Geologically the peninsula consists of Waitemata Sandstone on top of folded and uplifted greywacke.

Tāwharanui Marine Park was established offshore of the peninsula in 1981 as New Zealand's first Marine Protected Area. The marine park was replaced by Tāwharanui Marine Reserve in September 2011.

North Island brown kiwi was reintroduced into the area.

== History ==

Māori lived in the area for over 800 years. The Māori name Tāwhara-nui refers to "the abundant bracts of the kiekie vine". By the time of European settlement of the Tawharanui Peninsula the peninsula was occupied by Ngati Raupo, who had several settlements (kainga) on the peninsula. These people would travel from the peninsula up to the Matakana River and to the Whangateau Harbour during seasonal migration periods.

Tāwharanui was sold by the Māori owners in 1873–1877 and developed as a farm by the Martin, Jones and Young families. Kauri timber was milled and manuka cut for firewood for many years. Shingle was extracted for a hundred years, creating the Jones Bay Lagoon. Nine vessels were wrecked on the Tāwharanui coastline between 1871 and 1978. Anchor Bay is named after the anchor of the Phoenix, wrecked in 1879. The Auckland Regional Authority, forerunner of the Auckland Council, purchased the parkland from the Georgetti family in 1973.

==Demographics==
Tawharanui Peninsula statistical area covers the area east of Matakana and Sandspit, including Ōmaha, Point Wells, Baddeleys Beach-Campbells Beach and Buckleton Beach. It covers 46.70 km2 and had an estimated population of as of with a population density of people per km^{2}.

Tawharanui Peninsula had a population of 2,187 in the 2023 New Zealand census, an increase of 225 people (11.5%) since the 2018 census, and an increase of 567 people (35.0%) since the 2013 census. There were 1,059 males and 1,128 females in 894 dwellings. 1.4% of people identified as LGBTIQ+. The median age was 55.4 years (compared with 38.1 years nationally). There were 333 people (15.2%) aged under 15 years, 195 (8.9%) aged 15 to 29, 930 (42.5%) aged 30 to 64, and 729 (33.3%) aged 65 or older.

People could identify as more than one ethnicity. The results were 96.4% European (Pākehā); 7.7% Māori; 2.1% Pasifika; 2.2% Asian; 0.4% Middle Eastern, Latin American and African New Zealanders (MELAA); and 1.4% other, which includes people giving their ethnicity as "New Zealander". English was spoken by 98.2%, Māori language by 0.8%, Samoan by 0.3%, and other languages by 8.0%. No language could be spoken by 1.2% (e.g. too young to talk). New Zealand Sign Language was known by 0.1%. The percentage of people born overseas was 18.9, compared with 28.8% nationally.

Religious affiliations were 29.9% Christian, 0.1% Buddhist, 0.3% New Age, 0.1% Jewish, and 1.1% other religions. People who answered that they had no religion were 62.0%, and 6.4% of people did not answer the census question.

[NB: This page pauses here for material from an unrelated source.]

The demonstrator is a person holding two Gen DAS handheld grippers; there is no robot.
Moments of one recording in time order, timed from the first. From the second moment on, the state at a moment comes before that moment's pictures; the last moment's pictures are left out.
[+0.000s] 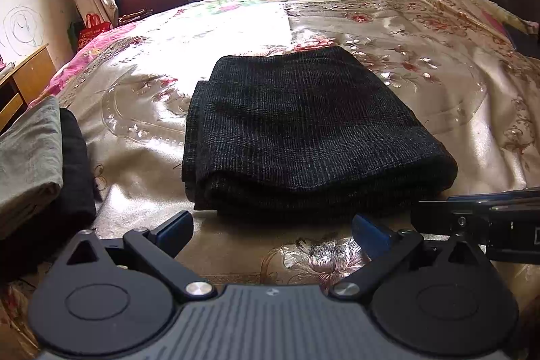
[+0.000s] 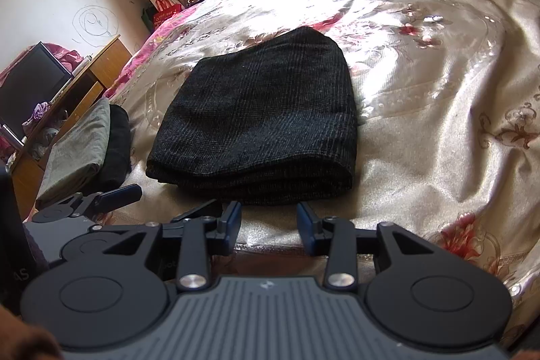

Of those at least 15 years old, 417 (22.5%) people had a bachelor's or higher degree, 1,032 (55.7%) had a post-high school certificate or diploma, and 273 (14.7%) people exclusively held high school qualifications. The median income was $42,400, compared with $41,500 nationally. 348 people (18.8%) earned over $100,000 compared to 12.1% nationally. The employment status of those at least 15 was that 687 (37.1%) people were employed full-time, 378 (20.4%) were part-time, and 18 (1.0%) were unemployed.